» Dataset extract
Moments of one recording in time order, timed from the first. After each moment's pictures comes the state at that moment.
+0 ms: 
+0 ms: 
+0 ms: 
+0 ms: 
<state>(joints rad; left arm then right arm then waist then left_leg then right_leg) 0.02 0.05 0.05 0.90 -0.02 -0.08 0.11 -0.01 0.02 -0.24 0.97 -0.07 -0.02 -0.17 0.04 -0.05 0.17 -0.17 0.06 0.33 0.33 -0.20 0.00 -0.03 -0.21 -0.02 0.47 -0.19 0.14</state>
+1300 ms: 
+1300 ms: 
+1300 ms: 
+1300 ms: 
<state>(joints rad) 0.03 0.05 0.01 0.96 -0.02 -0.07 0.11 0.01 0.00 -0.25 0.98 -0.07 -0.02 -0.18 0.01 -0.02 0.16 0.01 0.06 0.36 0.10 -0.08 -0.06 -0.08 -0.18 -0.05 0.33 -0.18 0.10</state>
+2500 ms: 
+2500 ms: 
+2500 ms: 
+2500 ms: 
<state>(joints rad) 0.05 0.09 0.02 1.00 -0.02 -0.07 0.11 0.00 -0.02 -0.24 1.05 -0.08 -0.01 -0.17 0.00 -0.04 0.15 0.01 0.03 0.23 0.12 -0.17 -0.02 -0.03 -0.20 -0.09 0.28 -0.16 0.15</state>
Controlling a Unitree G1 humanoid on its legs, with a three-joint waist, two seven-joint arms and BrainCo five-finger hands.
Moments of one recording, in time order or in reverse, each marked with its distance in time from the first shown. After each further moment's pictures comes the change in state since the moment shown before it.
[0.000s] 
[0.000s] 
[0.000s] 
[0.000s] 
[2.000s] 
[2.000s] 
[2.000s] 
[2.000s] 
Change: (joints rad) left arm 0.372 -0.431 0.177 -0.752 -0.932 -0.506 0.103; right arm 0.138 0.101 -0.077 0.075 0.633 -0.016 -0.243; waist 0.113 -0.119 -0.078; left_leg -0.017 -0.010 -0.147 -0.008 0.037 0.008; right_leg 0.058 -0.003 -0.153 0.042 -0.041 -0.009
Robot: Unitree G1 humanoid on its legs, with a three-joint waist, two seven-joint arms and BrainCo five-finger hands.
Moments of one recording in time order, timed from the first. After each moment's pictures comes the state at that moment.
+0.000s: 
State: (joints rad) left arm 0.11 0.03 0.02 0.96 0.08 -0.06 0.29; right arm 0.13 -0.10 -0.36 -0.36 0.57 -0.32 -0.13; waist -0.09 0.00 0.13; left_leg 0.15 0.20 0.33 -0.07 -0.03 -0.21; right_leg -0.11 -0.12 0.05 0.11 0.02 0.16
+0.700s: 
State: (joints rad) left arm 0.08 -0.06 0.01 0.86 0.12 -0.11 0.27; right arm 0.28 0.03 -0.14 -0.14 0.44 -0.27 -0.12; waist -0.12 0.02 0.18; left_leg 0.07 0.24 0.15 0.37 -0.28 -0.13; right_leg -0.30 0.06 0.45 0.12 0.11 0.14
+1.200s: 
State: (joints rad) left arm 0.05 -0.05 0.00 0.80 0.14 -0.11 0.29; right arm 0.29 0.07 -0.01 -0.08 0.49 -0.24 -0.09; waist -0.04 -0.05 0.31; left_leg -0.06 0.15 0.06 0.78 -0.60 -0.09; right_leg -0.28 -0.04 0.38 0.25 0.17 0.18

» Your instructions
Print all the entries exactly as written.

» Problem solution
Moments of one recording in time order, timed from the first. After each moment's pictures comes the state at that moment.
+0 ms: 
+0 ms: 
+0 ms: 
+0 ms: 
<state>(joints rad; left arm then right arm then waist then left_leg then right_leg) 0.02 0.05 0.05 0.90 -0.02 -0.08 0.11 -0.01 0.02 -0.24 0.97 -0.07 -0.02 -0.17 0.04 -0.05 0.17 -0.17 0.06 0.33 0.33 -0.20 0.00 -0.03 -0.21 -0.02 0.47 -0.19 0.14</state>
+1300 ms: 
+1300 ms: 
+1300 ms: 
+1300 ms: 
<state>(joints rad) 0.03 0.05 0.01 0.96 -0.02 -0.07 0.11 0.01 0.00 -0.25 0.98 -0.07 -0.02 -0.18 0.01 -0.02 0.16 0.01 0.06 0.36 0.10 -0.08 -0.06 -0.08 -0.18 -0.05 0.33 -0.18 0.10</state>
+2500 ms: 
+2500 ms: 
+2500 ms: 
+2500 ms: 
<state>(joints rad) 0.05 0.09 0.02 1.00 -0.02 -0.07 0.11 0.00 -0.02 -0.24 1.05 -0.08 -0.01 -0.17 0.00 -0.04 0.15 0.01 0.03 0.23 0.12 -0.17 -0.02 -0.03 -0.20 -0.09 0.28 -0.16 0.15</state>
Controlling a Unitree G1 humanoid on its legs, with a three-joint waist, two seven-joint arms and BrainCo five-finger hands.
Moments of one recording, in time order or in reverse, each marked with its distance in time from the first shown. After each further moment's pictures comes the change in state since the moment shown before it.
[0.000s] 
[0.000s] 
[0.000s] 
[0.000s] 
[2.000s] 
[2.000s] 
[2.000s] 
[2.000s] 
Change: (joints rad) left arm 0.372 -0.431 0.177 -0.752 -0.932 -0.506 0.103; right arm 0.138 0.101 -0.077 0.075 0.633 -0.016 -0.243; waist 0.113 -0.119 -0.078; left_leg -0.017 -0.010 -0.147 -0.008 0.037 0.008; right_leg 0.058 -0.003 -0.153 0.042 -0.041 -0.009
Robot: Unitree G1 humanoid on its legs, with a three-joint waist, two seven-joint arms and BrainCo five-finger hands.
Moments of one recording in time order, timed from the first. After each moment's pictures comes the state at that moment.
+0.000s: 
State: (joints rad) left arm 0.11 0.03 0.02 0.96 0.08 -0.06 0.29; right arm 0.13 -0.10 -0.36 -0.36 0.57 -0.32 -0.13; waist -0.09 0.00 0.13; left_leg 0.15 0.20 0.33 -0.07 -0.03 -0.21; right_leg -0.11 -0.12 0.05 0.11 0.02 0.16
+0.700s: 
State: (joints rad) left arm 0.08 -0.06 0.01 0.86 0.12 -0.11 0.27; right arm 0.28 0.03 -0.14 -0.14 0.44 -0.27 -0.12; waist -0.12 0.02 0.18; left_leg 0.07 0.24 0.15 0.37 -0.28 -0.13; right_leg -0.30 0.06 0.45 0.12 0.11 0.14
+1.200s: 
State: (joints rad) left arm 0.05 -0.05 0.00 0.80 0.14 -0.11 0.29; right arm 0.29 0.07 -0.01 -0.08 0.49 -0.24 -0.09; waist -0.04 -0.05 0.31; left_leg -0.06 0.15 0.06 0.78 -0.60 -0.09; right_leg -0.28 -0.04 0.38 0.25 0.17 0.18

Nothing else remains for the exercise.